Il sortit du Conseil en l'an VI, devint membre de la municipalité et juge de paix de Rignac, adhéra à l'Empire, et pendant six ans (1806-1812) fut candidat au Corps législatif. Il fut nommé proviseur du lycée de Marseille vers la fin de l'Empire, puis proviseur à Versailles, fut décoré de la Légion d'honneur le 25 décembre 1814, refusa de reconnaître Napoléon aux Cent Jours, et, le 4 octobre 1816, fut élu député par le collège de département de l'Aveyron avec 134 voix sur 165 votants et 265 inscrits.

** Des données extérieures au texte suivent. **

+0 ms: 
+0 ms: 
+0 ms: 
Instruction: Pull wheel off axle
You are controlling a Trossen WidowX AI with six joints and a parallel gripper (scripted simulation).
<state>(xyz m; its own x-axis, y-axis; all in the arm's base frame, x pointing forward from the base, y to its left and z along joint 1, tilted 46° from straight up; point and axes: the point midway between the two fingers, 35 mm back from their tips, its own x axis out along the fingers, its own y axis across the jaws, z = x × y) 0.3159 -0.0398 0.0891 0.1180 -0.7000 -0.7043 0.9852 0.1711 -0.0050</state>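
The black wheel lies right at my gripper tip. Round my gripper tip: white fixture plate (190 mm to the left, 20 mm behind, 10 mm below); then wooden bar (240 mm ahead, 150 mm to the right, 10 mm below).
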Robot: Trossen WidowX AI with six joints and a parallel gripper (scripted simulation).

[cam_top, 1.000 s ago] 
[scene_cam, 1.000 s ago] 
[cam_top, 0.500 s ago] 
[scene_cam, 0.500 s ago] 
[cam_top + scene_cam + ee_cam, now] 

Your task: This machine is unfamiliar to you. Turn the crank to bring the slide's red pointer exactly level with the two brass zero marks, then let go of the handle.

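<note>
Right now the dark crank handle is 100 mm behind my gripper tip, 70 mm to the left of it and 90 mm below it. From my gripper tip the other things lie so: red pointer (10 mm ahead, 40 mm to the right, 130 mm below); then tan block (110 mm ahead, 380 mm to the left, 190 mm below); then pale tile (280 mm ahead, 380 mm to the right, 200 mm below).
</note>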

Il siégea dans la minorité et suivit la ligne politique de ses compatriotes et amis, MM. de Bonald et Clausel de Coussergues. La 2e circonscription électorale de l'Aveyron (Villefranche) lui renouvela son mandat, le 1er octobre 1821, par 131 voix sur 211 votants et 284 inscrits, contre 76 voix à M. Bergoon, président du tribunal de Villefranche. M. Dubruel réclama un dégrèvement d'impôts pour son département, demanda la révision des pensions accordées aux officiers de l'Empire, et déposa (1817) sa célèbre proposition fixant la majorité des enfants à 25 ans, pour obvier aux désordres produits par l'affaiblissement de la puissance paternelle. Cette proposition ne fut rejetée qu'au bout de trois ans d'examen.
Le 25 février 1824, il fut réélu par 121 voix sur 125 votants et 165 inscrits, présenta quelques rapports sur des pétitions et fut élu questeur (1826). Réélu de nouveau, le 17 novembre 1827, par 62 voix sur 113 votants et 134 inscrits, contre 49 voix à M. Soulié, procureur du roi, il mourut quatre mois après l'élection; il était inspecteur des études. « Le collège de Versailles, a dit un de ses biographes, n'a pas eu d'écolier plus sage que lui sur son banc de législateur. » Commandeur de la Légion d'honneur.